To address this issue, you have two options. You could simply update the parent’s version of Draw()using the override keyword (as suggested by the compiler). With this approach, the ThreeDCircle type is able to extend the parent’s default behavior as required. However, if you don’t have access to the code defining the base class (again, as would be the case in many third-party libraries), you would be unable to modify the Draw()method as a virtual member, as you don’t have access to the code file!
As an alternative, you can include the new keyword to the offending Draw() member of the derived type (ThreeDCircle in this example).
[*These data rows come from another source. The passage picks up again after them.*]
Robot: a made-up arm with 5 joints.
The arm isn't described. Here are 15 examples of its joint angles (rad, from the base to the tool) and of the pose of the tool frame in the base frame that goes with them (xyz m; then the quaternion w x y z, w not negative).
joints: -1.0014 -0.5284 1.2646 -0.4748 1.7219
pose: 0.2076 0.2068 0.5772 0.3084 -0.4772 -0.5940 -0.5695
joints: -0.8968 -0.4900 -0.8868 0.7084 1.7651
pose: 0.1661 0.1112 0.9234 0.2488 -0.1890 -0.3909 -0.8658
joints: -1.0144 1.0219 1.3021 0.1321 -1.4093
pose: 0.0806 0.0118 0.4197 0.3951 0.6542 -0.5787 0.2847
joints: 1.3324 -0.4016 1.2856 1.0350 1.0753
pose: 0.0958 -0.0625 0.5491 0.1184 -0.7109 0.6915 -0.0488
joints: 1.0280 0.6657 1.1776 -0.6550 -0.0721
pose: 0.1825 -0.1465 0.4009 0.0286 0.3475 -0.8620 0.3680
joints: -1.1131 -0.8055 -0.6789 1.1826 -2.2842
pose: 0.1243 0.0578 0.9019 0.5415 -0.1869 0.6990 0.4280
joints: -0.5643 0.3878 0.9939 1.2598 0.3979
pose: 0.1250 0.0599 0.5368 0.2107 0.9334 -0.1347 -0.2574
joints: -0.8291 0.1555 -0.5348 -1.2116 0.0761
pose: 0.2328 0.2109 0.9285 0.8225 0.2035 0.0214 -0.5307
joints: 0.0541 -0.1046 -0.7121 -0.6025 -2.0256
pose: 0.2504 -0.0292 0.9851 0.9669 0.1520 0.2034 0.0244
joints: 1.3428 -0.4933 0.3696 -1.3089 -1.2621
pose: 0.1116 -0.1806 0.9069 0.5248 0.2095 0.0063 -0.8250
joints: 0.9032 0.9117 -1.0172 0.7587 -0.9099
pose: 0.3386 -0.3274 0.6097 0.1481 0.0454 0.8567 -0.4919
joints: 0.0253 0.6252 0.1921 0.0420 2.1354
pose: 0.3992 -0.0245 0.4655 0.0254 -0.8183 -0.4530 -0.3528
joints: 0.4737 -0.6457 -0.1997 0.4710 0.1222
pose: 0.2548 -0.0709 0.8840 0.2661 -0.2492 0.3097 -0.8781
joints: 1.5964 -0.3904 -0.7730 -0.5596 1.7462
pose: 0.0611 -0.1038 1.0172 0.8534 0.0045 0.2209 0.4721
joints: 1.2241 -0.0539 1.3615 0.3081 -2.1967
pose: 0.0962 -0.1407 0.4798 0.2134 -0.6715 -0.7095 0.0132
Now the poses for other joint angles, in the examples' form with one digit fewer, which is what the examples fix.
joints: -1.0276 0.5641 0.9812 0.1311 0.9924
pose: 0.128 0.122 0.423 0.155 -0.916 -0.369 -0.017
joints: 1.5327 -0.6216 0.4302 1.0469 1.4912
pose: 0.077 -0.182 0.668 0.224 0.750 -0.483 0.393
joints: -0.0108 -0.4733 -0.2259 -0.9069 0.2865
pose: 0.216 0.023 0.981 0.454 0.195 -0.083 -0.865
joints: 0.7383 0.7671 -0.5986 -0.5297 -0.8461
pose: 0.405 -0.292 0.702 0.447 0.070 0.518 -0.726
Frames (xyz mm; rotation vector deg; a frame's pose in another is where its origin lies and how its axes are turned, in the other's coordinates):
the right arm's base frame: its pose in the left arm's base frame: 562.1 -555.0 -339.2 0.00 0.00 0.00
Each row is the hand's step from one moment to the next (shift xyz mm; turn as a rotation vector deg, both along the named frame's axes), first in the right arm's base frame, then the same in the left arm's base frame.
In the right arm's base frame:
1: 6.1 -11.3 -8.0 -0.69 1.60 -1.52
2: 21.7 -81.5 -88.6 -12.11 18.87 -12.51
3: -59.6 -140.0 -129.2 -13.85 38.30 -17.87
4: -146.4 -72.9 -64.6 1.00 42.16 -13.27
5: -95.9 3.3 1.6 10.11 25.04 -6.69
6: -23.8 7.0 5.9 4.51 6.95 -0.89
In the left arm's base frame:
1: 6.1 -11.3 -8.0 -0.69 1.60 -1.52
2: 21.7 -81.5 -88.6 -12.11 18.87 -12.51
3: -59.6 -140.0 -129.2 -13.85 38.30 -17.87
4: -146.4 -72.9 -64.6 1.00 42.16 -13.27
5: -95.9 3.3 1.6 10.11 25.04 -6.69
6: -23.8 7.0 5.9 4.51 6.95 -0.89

Doing so explicitly states that the derived type’s implementation is intentionally designed to effectively ignore the parent’s version (again, in the real world, this can be helpful if external .NET software somehow conflicts with your current software).
// This class extends Circle and hides the inherited Draw() method. class ThreeDCircle : Circle { // Hide any Draw() implementation above me. public new void Draw() { Console.WriteLine("Drawing a 3D Circle"); } }
You can also apply the new keyword to any member type inherited from a base class (field, constant, static member, or property). As a further example, assume that ThreeDCircle wishes to hide the inherited PetName property:
class ThreeDCircle : Circle { // Hide the PetName property above me. public new string PetName { get; set; } // Hide any Draw() implementation above me. public new void Draw() { Console.WriteLine("Drawing a 3D Circle"); } }
Finally, be aware that it is still possible to trigger the base class implementation of a shadowed member using an explicit cast, as described in the next section. For example, the following code shows:
static void Main(string[] args) { ... // This calls the Draw() method of the ThreeDCircle. ThreeDCircle o = new ThreeDCircle(); o.Draw(); // This calls the Draw() method of the parent! ((Circle)o).Draw(); Console.ReadLine(); }
Source Code The Shapes project can be found under the Chapter 6 subdirectory.